El preciso instante en el que un cóctel molotov golpeó a la policía antidisturbios. (Foto: Twitter/@HongKongFP).
El preciso instante en el que un cóctel molotov golpeó a la policía antidisturbios. (Foto: Twitter/@HongKongFP).
Redacción EC

Hong Kong. La policía antidisturbios de y los manifestantes se enfrentaron con gases lacrimógenos y cócteles molotov el domingo, tras marchas contra el gobierno declaradas ilegales a las que se sumaron decenas de miles de personas terminando en caos, con bancos chinos y estaciones de metro como objetivo y cientos de tiendas destruidas.

Después de dos semanas de una relativa calma, la protesta mostró que la compaña en favor de la democracia no ha perdido respaldo y que los manifestantes de línea dura seguirán enfrentándose con la policía.

Se puede ver que las personas no cederán fácilmente su derecho a manifestarse (...) la participación de hoy es mayor a la que esperaba”, dijo Daniel Yeung, un desempleado que protestaba. “Se puede ver que mientras la gente siga saliendo en gran cantidad estamos seguros y podemos seguir luchando”.

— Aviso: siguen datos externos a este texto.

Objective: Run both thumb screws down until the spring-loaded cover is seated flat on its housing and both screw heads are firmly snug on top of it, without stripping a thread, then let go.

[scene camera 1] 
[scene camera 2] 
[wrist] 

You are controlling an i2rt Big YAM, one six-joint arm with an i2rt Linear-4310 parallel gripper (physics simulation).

Hong Kong ha sido golpeado por masivas y violentas protestas en contra de Beijing y el endurecimiento del control sobre la ciudad, en la peor crisis política desde que Gran Bretaña devolvió la ciudad a China en 1997.

Los manifestantes lanzaron bombas molotov a la estación policial de Tsim Sha Tsui, en la península de Kowloon, después de que la policía disparó gases lacrimógenos para dispersar a los manifestantes.

A medida que la policía antidusturbios avanzaba, los manifestantes se retiraban hacia su próxima barricada, a diferencia de días anteriores donde se mantenían y se enfrentaban con las fuerzas de seguridad, arrojando bombas molotov y ladrillos.

A lo largo de la marcha, las personas incendiaron y destrozaron estaciones de metro y cientos de tiendas, arrojando las mercancías a las calles. Varios bancos chinos sirvieron de objetivo.

Los disturbios se generaron hace cuatro meses debido a un proyecto de ley que habría permitido la extradición hacia China continental para juicios en cortes controladas por el Partido Comunista. Desde entonces se ha convertido en un movimiento prodemocracia.